• [Exercise directions]: The stretch from the line with "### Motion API" through the line with "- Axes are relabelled" in the records below: write it out exactly, and nothing else.
****
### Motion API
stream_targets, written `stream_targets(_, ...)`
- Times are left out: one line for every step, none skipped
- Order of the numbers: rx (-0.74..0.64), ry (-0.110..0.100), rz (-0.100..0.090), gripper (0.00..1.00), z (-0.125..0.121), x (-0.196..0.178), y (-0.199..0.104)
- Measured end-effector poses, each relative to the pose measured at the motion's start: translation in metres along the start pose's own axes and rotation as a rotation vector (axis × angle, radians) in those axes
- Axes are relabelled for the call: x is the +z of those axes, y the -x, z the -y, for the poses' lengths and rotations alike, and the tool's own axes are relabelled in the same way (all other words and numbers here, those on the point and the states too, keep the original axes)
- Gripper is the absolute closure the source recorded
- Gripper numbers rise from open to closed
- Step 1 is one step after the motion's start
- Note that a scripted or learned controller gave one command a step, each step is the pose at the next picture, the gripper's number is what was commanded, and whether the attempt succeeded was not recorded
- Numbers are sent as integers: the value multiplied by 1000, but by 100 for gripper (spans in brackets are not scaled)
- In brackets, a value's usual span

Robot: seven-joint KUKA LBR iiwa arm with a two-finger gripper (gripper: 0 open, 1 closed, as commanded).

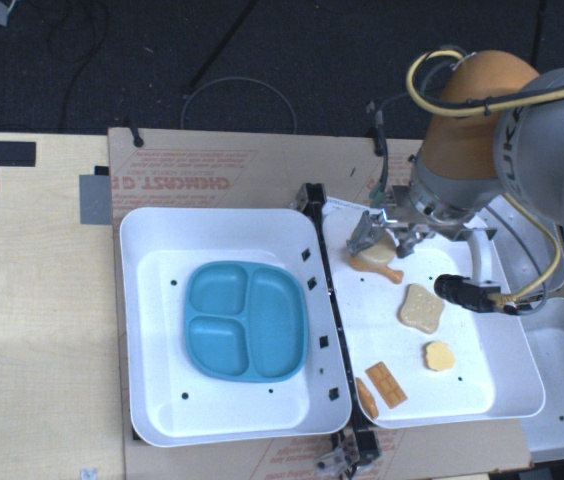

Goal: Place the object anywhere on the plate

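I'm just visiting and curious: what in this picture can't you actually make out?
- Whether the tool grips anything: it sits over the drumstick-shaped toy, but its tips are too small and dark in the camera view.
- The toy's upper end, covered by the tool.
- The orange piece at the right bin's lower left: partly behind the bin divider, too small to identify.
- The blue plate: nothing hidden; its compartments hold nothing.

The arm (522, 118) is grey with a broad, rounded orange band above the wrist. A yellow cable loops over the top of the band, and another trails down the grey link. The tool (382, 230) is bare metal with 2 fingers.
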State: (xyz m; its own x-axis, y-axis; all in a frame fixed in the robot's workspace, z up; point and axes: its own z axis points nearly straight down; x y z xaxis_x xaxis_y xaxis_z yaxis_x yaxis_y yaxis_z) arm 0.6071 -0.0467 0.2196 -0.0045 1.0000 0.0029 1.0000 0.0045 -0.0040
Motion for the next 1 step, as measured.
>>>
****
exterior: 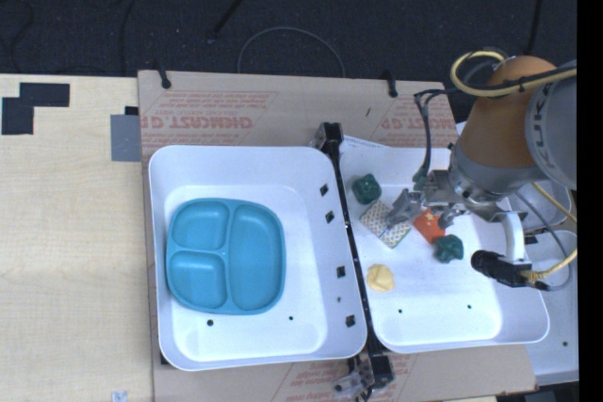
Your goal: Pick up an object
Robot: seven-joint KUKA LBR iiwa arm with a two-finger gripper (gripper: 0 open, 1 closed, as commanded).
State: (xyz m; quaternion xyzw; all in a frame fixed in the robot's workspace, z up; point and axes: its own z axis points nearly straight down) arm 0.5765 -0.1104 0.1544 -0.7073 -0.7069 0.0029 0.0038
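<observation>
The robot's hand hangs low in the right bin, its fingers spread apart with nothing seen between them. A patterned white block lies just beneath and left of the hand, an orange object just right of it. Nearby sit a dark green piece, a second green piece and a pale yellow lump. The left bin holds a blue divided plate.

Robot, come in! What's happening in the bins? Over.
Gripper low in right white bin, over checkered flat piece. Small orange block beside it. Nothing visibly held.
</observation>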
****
• [Solved exercise]:
### Motion API
stream_targets, written `stream_targets(_, ...)`
- Times are left out: one line for every step, none skipped
- Order of the numbers: rx (-0.74..0.64), ry (-0.110..0.100), rz (-0.100..0.090), gripper (0.00..1.00), z (-0.125..0.121), x (-0.196..0.178), y (-0.199..0.104)
- Measured end-effector poses, each relative to the pose measured at the motion's start: translation in metres along the start pose's own axes and rotation as a rotation vector (axis × angle, radians) in those axes
- Axes are relabelled for the call: x is the +z of those axes, y the -x, z the -y, for the poses' lengths and rotations alike, and the tool's own axes are relabelled in the same way (all other words and numbers here, those on the point and the states too, keep the original axes)

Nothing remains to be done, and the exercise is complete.